Ms. Toensing bravely decries her own ability to judge terrorist trials. (By the way, the government can still close a deportation hearing — it need only show cause to the judge.) Why? Because, “Quite simply, I do not have access to the relevant investigative and classified information. Neither will the advocates of public disclosure. Nor will the press.” That is to say, the sovereign people of the United States of America cannot be trusted with the power to decide for themselves the propriety and validity of their government’s actions. If we remove the public entirely and without appeal from this, the most basic of actions, then what role is available? Or should we simply let our “betters” rule, perhaps in perpetuity?
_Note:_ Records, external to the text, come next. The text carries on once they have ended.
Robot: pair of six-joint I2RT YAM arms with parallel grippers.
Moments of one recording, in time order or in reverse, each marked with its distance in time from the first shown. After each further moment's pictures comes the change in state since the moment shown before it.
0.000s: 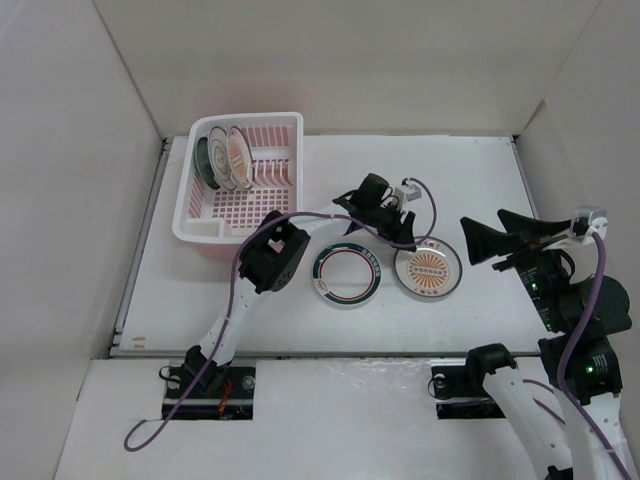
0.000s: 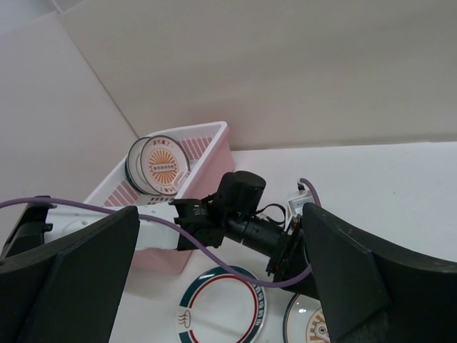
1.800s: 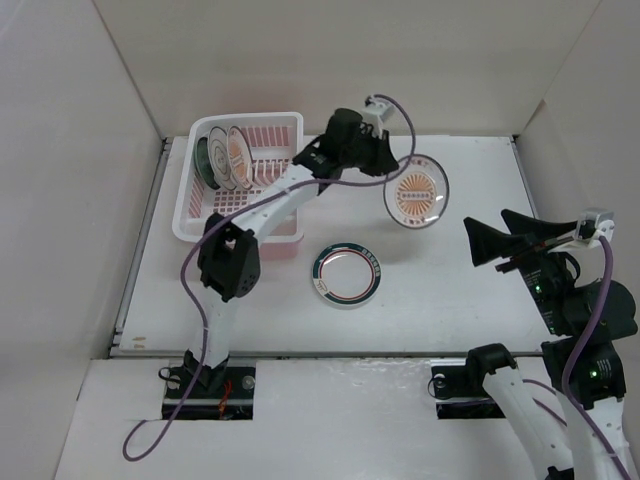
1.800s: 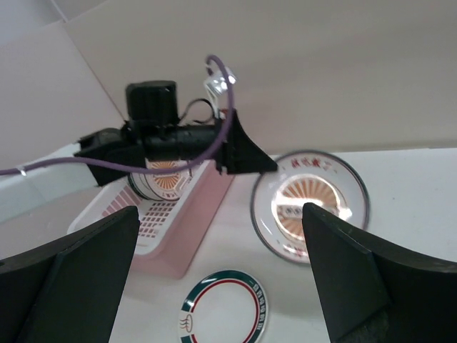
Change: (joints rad) left arm 0.073 -0.287 0.149 -0.157 -0.325 -0.151; right arm 0.001 -0.007 0.020 -0.008 0.004 0.001
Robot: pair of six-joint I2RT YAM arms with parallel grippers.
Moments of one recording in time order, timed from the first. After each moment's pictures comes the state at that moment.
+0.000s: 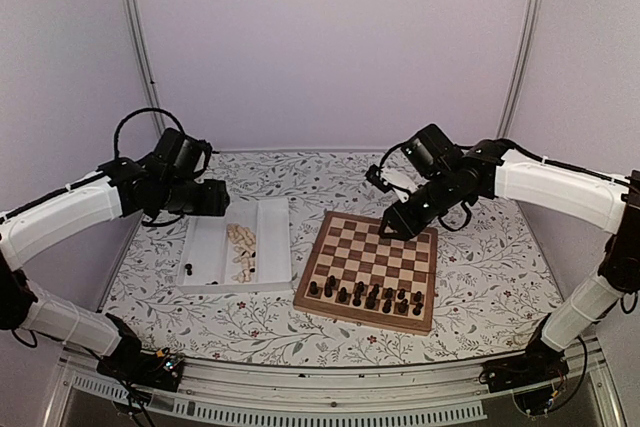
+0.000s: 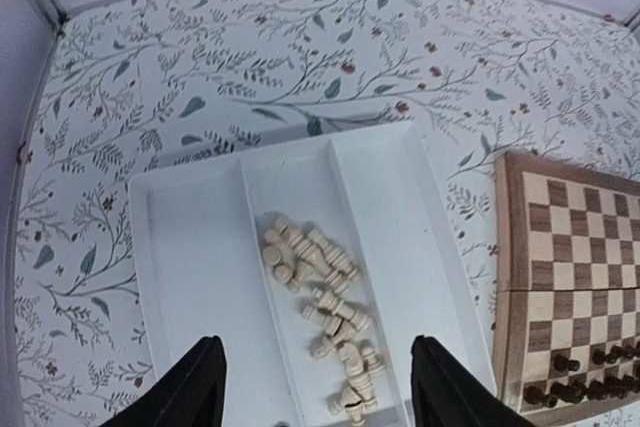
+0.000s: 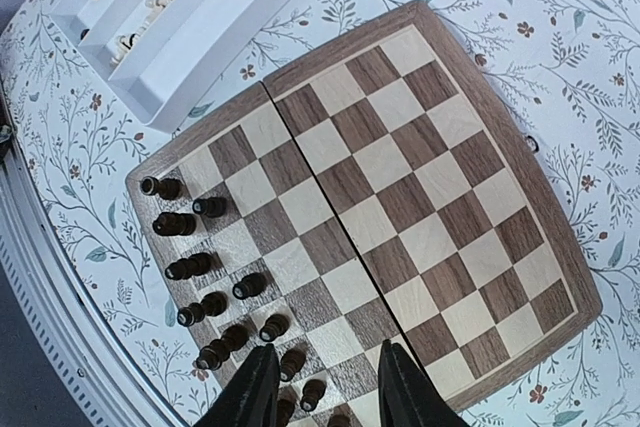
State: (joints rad) left arm -0.58 1.27 1.07 -0.57 -0.27 -0.37; right arm 0.78 1.57 1.32 -0.78 -0.16 0.02
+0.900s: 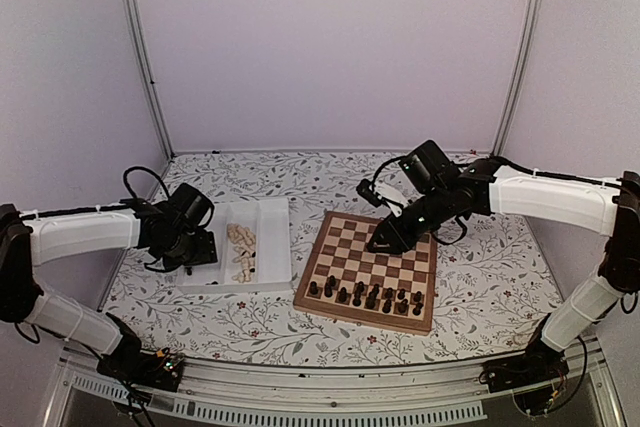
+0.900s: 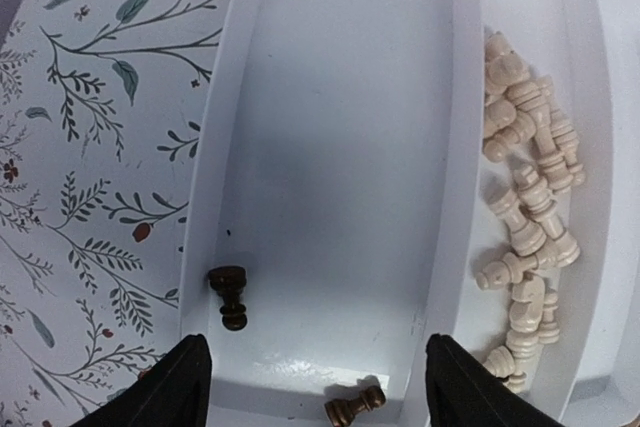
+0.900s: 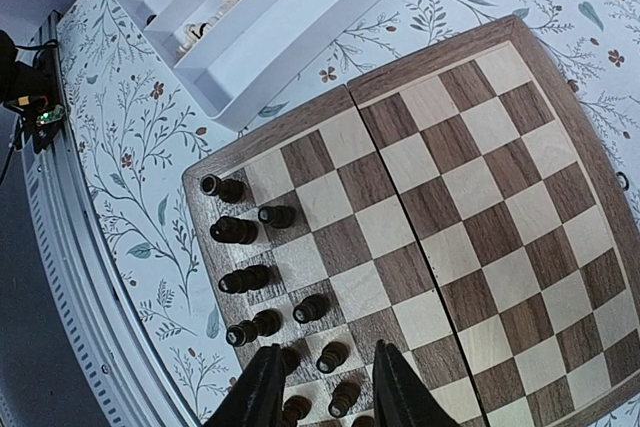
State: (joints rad) left arm -0.54 1.32 0.73 -0.60 -0.34 -0.74; right arm 0.78 1.56 1.18 -0.58 -0.32 0.00
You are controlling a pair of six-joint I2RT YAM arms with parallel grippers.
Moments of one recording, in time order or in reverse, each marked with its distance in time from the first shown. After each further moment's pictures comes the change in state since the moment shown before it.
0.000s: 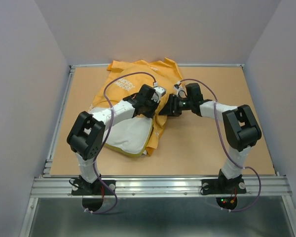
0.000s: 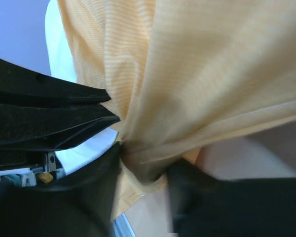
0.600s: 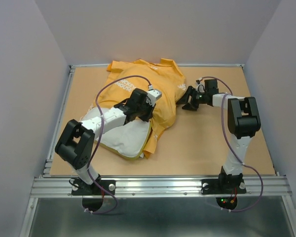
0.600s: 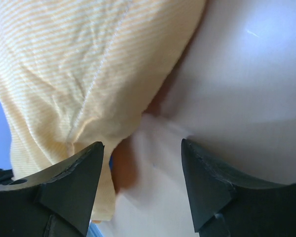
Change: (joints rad) left arm 0.022 -0.165 -0.200 0.140 0.099 0.038; right arm -0.282 0.177 0.156 -0.168 0.092 -0.071
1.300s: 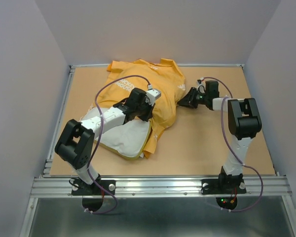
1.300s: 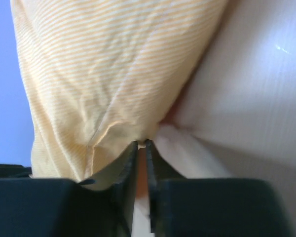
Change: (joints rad) left arm 0.018 0.001 0.000 0.000 0.034 0.001; right arm 0.004 0.025 -0.081 0.283 -0.091 0.161
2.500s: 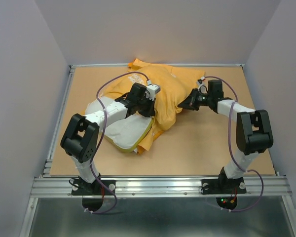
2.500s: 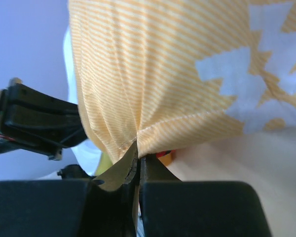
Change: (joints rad) left arm 0.043 0.095 0.107 -0.034 0.104 -0.104; right arm 0.045 -0.313 -0.130 -0.152 -0.039 0.022
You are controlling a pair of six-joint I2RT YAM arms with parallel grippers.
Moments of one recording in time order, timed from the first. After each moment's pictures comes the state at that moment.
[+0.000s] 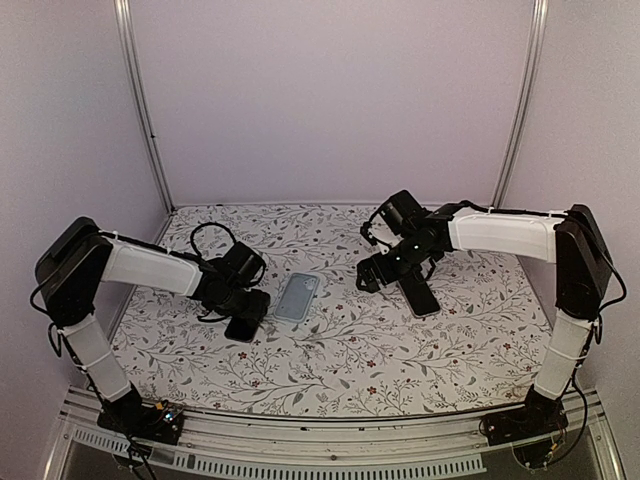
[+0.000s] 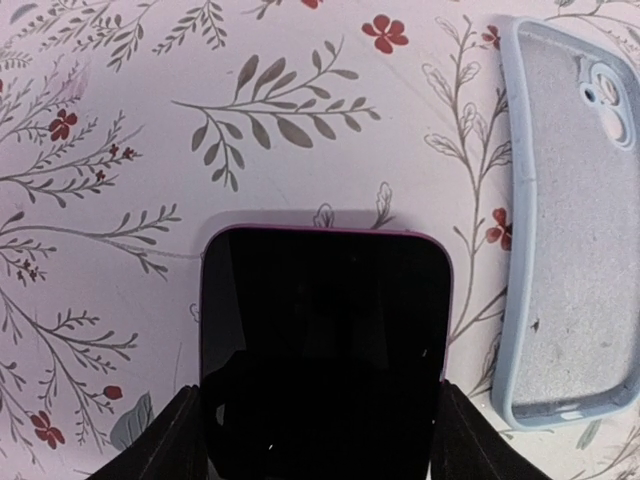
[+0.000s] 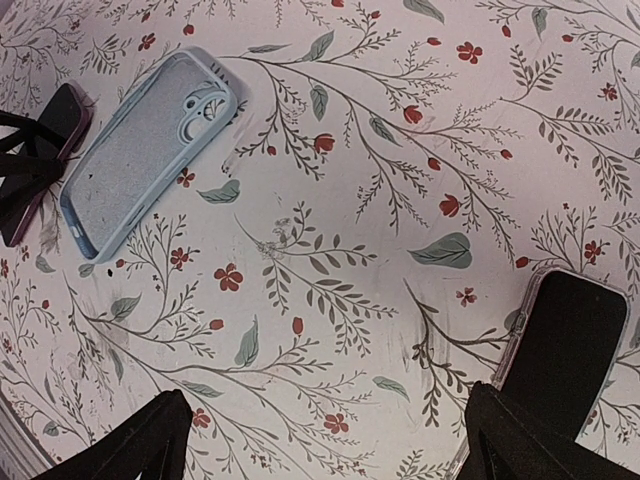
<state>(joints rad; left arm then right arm) -0.68 1.74 0.89 -0.26 -0.24 -0.49 0.71 1.85 1.38 -0.59 -0.07 0.17</state>
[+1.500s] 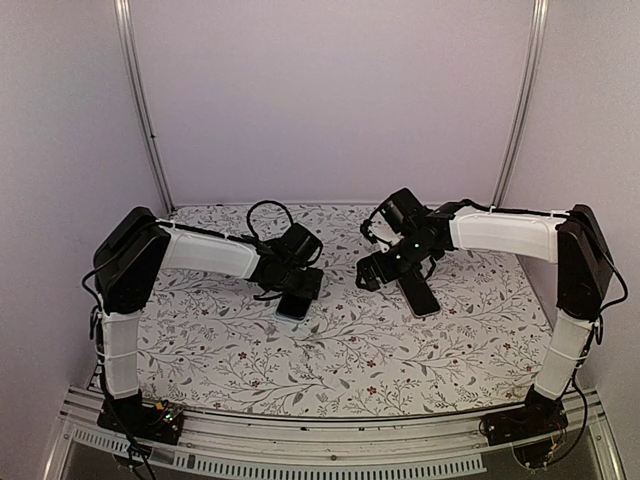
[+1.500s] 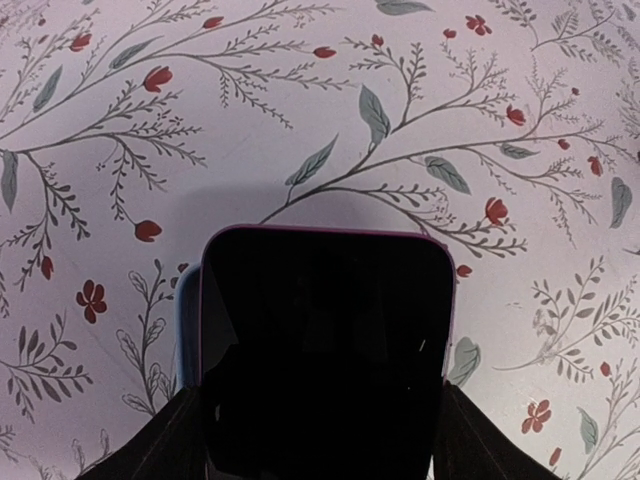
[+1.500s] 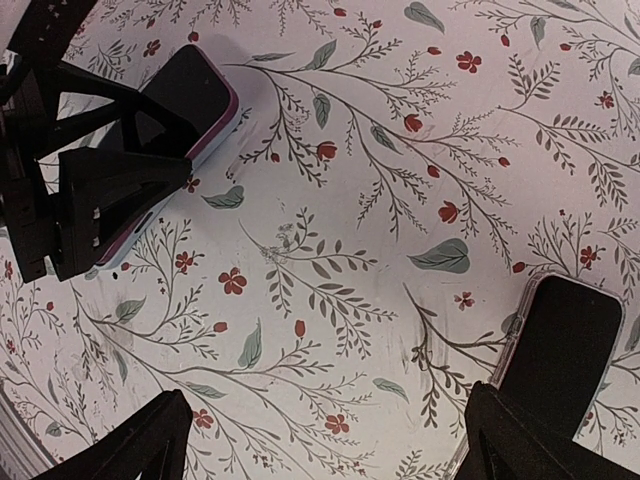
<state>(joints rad) -0.81 2.07 1.36 -0.27 -0.30 -0.46 0.71 1.84 1.39 -0.59 -0.07 0.17</state>
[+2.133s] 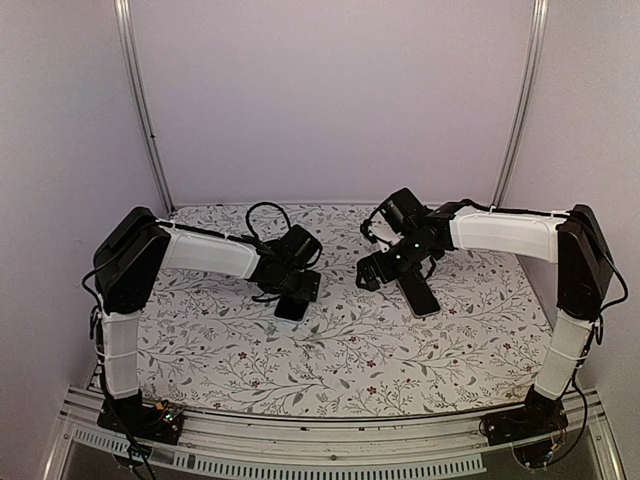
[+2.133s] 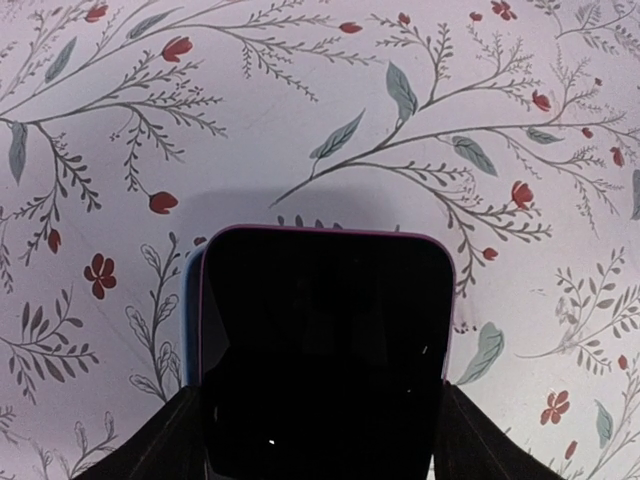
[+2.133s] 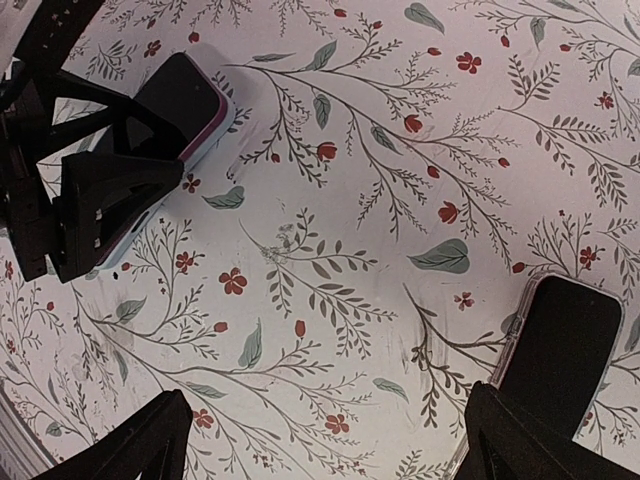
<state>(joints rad) -0.81 2.07 1.36 -0.32 -0.31 -0.50 0.71 1.84 1.39 -0.59 -0.07 0.17</state>
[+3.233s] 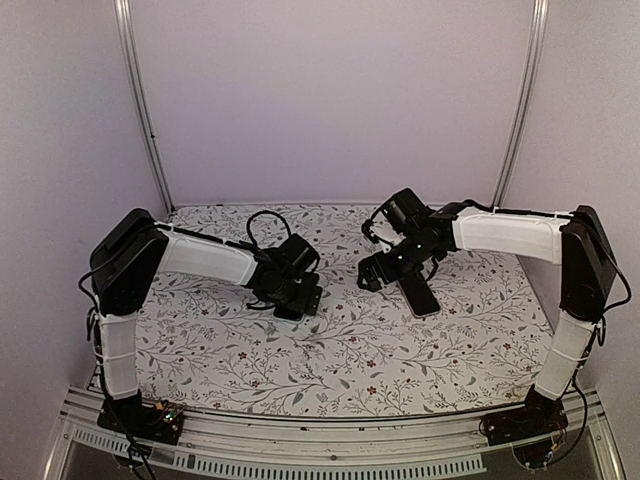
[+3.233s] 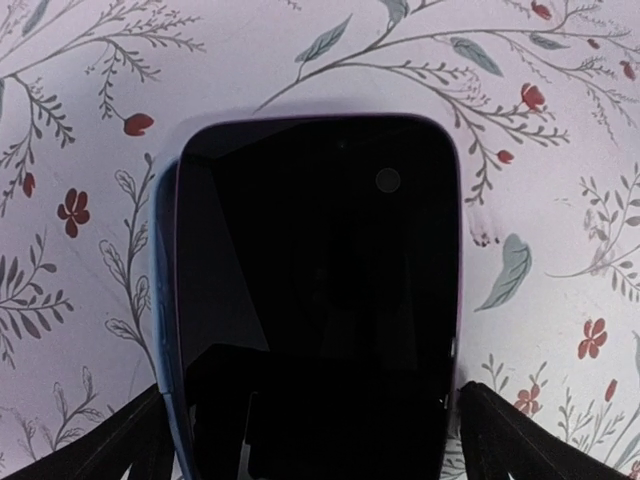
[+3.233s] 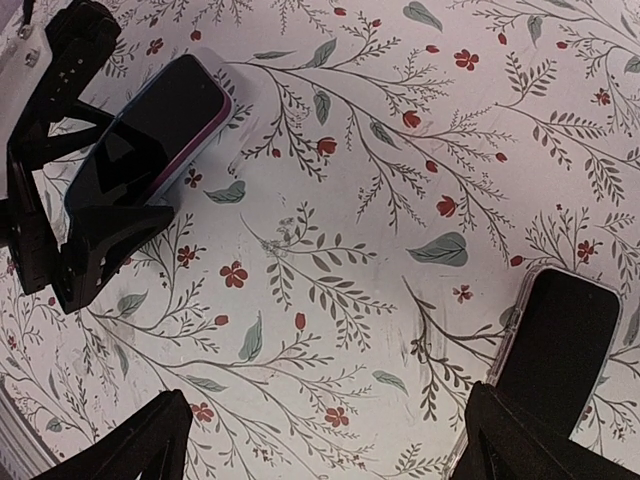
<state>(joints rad) -0.83 2.04 1.29 -0.35 -0.27 -0.47 0.71 1.82 1.37 -0.58 -0.07 0.17</state>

Through her tone and her words, Ms. Toensing betrays the ultimate problem that any freedom-loving citizen has with the actions she defends: She and her ilk simply do not believe in democracy. They do not have any faith in the country they claim to defend and to cherish. They do not believe in the fundamental solidity and awe-inspiring strength of the American republic. They — more than the barbarians who felled the Towers — have wrought unneeded, unprecedented, and unwarranted changes in the political fabric of our nation. They — more than al Qaeda, more than Iraq — threaten the freedom of American citizens.
Ms. Toensing gets one thing right: “What is important for all these cases is that the courts are functioning.” They are indeed — and happily they have so far issued rebuke after sharp rebuke to the groping grasping grip of the executive. Thank Providence that the courts are open and functioning — for they alone are protecting the American people and American democracy itself against this President who purportedly swore to uphold the Constitution and now cynically strives to topple it.
We are stronger than this. We are smarter than this. We are better than this.